◆ Action item:
Print every line of the records below exactly as it reads.

Items listed in a dataset:
- Opening Delimiter -
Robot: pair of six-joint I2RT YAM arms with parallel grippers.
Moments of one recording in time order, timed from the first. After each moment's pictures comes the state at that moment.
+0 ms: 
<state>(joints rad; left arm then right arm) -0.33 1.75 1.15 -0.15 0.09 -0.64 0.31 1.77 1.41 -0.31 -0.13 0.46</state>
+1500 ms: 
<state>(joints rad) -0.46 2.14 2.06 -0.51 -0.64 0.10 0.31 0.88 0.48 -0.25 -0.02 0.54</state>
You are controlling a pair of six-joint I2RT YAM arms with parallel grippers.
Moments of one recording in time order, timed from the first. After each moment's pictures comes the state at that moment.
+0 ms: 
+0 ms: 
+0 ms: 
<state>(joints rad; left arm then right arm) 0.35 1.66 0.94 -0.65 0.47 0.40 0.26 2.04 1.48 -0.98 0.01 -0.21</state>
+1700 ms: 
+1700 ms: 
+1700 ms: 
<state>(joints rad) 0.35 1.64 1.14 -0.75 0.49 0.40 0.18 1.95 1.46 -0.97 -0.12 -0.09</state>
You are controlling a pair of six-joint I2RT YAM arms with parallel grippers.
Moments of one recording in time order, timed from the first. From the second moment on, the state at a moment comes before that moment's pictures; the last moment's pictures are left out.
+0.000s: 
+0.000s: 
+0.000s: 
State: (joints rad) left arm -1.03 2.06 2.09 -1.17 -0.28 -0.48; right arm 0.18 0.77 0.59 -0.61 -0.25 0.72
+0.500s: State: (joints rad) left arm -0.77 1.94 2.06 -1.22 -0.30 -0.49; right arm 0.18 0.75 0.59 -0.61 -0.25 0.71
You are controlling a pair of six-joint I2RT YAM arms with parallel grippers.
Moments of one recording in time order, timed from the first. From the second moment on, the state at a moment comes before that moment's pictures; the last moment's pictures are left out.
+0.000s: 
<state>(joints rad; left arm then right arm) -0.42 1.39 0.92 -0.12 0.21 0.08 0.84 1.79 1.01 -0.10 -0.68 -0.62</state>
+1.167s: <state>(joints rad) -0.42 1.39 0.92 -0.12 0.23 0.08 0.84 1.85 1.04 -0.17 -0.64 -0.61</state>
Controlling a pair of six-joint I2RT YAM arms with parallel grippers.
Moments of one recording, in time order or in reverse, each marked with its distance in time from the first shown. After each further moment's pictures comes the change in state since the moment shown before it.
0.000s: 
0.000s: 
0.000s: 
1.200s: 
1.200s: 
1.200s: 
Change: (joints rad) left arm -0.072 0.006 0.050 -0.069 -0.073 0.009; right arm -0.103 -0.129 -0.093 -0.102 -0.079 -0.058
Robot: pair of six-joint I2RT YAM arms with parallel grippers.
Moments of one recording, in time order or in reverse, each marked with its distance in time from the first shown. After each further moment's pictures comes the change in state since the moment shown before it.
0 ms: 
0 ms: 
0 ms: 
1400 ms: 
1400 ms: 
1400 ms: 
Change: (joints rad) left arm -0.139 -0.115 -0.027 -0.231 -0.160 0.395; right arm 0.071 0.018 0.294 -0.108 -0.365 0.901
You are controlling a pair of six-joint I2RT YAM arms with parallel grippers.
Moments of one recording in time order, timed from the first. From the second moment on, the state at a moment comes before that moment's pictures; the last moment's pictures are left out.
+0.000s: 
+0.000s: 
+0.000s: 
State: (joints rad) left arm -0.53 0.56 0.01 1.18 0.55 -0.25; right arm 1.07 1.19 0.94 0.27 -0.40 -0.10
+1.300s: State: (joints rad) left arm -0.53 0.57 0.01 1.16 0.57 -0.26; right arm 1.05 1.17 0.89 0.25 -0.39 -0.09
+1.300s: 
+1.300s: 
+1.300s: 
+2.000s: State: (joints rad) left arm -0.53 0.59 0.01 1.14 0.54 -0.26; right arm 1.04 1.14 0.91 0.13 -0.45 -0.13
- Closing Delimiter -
◆ Task result:
Robot: pair of six-joint I2RT YAM arms with parallel grippers.
Moments of one recording in time order, timed from the first. After each moment's pictures comes the state at that moment.
+0 ms: 
<state>(joints rad; left arm then right arm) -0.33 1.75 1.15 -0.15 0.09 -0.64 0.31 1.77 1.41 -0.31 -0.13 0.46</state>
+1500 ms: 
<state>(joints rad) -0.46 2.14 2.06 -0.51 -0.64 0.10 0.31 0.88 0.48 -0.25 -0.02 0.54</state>
You are controlling a pair of six-joint I2RT YAM arms with parallel grippers.
Moments of one recording in time order, timed from the first. After each moment's pictures comes the state at that moment.
+0 ms: 
+0 ms: 
+0 ms: 
<state>(joints rad; left arm then right arm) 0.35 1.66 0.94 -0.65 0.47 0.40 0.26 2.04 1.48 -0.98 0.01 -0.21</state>
+1700 ms: 
+1700 ms: 
+1700 ms: 
<state>(joints rad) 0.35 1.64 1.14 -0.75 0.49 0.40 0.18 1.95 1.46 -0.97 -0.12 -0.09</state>
You are controlling a pair of six-joint I2RT YAM arms with parallel grippers.
Moments of one recording in time order, timed from the first. From the second moment on, the state at a moment comes before that moment's pictures; the last moment's pictures are left out.
+0.000s: 
+0.000s: 
+0.000s: 
State: (joints rad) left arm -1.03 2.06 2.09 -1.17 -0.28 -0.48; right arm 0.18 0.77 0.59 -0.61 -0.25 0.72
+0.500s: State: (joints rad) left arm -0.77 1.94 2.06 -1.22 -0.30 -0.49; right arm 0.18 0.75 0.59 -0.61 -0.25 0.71
You are controlling a pair of six-joint I2RT YAM arms with parallel grippers.
Moments of one recording in time order, timed from the first. From the second moment on, the state at a moment comes before that moment's pictures; the last moment's pictures are left out.
+0.000s: 
<state>(joints rad; left arm then right arm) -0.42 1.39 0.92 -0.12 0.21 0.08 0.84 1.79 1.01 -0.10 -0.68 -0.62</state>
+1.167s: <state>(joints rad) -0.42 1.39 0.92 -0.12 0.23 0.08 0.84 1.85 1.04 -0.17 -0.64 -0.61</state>
Controlling a pair of six-joint I2RT YAM arms with parallel grippers.
Moments of one recording, in time order or in reverse, each marked with its distance in time from the first shown. After each further moment's pictures comes the change in state since the moment shown before it.
0.000s: 
0.000s: 
0.000s: 
1.200s: 
1.200s: 
1.200s: 
Change: (joints rad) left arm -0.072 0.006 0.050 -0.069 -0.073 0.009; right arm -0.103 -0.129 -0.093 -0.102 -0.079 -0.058
Robot: pair of six-joint I2RT YAM arms with parallel grippers.
Moments of one recording, in time order or in reverse, each marked with its distance in time from the first shown. After each further moment's pictures comes the change in state since the moment shown before it.
0 ms: 
0 ms: 
0 ms: 
1400 ms: 
1400 ms: 
1400 ms: 
Change: (joints rad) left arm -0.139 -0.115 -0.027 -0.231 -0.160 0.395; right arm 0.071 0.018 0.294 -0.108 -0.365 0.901
You are controlling a pair of six-joint I2RT YAM arms with parallel grippers.
Moments of one recording in time order, timed from the first. From the second moment on, the state at a moment comes before that moment's pictures; the last moment's pictures are left out.
+0.000s: 
+0.000s: 
+0.000s: 
State: (joints rad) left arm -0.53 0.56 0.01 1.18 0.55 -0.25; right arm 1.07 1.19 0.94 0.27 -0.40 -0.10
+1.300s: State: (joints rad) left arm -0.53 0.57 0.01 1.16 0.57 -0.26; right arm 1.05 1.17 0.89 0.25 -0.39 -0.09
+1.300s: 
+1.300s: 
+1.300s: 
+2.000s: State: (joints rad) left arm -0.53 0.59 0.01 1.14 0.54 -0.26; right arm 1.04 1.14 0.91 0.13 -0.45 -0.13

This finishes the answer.